Fortunately, there normally is very little current and visibility is excellent.

In 1992, Deep Breathing Systems explored and mapped Deans. One expedition member, Jim King, actually reached the bottom. His depth gauge read 663 feet!

Expedition member William Wilson wrote that Deans is nearly twice as deep as any other known underwater cave in the Bahamas. The room below the entrance shaft is 240 feet wide, 350 feet long and 603 feet high, making it the largest known underwater cave room and one of the largest cave rooms (wet or dry) in the world.

William has hosted several invitationals and the AIDA World Championships. Many world and national records have been achieved at Deans. William, himself, has broken several world records here. In his category, he wears no fins or weights and must not touch the line, except to turn around at the end.
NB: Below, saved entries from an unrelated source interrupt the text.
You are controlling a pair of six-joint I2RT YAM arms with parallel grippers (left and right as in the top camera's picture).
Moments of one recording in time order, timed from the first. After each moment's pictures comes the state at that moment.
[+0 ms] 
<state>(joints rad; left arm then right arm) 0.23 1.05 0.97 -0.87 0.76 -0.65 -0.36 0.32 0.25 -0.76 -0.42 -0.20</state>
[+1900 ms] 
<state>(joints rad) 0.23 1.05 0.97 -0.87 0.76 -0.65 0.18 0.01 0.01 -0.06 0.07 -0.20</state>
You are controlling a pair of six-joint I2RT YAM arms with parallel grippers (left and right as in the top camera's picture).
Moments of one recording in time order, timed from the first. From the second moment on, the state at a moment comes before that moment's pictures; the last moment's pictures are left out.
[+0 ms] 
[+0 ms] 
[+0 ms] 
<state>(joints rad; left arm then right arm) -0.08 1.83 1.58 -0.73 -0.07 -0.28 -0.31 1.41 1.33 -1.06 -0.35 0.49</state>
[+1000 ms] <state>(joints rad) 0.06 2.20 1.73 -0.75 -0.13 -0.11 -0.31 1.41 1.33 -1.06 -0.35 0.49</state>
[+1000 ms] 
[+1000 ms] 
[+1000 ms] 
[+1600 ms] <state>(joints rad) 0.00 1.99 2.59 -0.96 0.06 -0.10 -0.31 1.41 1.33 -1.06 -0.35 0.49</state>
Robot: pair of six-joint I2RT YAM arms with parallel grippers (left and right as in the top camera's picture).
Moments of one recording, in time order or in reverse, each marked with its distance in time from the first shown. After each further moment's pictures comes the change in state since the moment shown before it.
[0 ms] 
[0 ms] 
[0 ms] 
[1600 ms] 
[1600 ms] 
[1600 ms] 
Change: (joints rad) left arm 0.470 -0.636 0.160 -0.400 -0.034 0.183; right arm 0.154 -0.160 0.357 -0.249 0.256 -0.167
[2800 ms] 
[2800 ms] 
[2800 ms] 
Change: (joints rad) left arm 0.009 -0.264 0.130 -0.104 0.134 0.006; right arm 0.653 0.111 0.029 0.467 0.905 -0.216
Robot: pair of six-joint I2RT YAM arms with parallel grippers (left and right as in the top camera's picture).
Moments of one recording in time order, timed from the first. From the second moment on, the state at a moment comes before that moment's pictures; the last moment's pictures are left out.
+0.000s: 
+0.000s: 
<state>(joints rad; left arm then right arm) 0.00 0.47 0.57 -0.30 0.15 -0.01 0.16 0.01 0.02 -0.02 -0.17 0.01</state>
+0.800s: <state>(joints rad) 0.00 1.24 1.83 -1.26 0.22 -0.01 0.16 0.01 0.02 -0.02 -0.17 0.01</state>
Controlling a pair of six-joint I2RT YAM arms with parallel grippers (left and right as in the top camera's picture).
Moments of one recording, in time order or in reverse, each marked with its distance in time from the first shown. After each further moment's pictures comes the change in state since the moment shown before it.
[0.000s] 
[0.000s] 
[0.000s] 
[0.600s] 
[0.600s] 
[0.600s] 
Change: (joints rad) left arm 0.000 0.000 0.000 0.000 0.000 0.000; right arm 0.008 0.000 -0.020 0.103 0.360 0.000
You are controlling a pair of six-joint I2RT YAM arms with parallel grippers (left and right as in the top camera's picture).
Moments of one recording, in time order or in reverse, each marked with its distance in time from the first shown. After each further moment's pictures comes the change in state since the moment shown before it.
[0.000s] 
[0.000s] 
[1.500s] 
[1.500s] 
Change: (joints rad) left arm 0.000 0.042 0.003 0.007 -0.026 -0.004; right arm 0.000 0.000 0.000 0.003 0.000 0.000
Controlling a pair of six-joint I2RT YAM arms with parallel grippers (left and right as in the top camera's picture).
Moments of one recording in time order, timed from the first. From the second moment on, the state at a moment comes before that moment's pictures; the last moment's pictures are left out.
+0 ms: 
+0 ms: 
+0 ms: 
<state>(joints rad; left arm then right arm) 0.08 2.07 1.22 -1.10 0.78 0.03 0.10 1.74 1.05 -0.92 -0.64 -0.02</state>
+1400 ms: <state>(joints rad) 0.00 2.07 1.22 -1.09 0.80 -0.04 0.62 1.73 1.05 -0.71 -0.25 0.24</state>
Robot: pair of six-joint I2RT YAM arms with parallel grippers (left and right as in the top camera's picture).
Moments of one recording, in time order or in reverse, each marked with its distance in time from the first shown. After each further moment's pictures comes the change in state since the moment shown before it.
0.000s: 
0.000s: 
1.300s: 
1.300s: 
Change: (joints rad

Thanks to freediver, William Trubridge, Deans is now a mecca for freedivers to train and compete.

HOW TO GET HERE

There are two airports on Long Island: Deadman’s Cay Airport (LGI) and Stella Maris Airport (SML). Daily scheduled service is available to the island from Nassau and charter services can be arranged through any of the certified local and international carriers. By sea, you can travel from Nassau with Bahamas Ferry Services on a fully air-conditioned vessel, or two mailboats that provide service to several towns on a weekly (or more frequent) basis.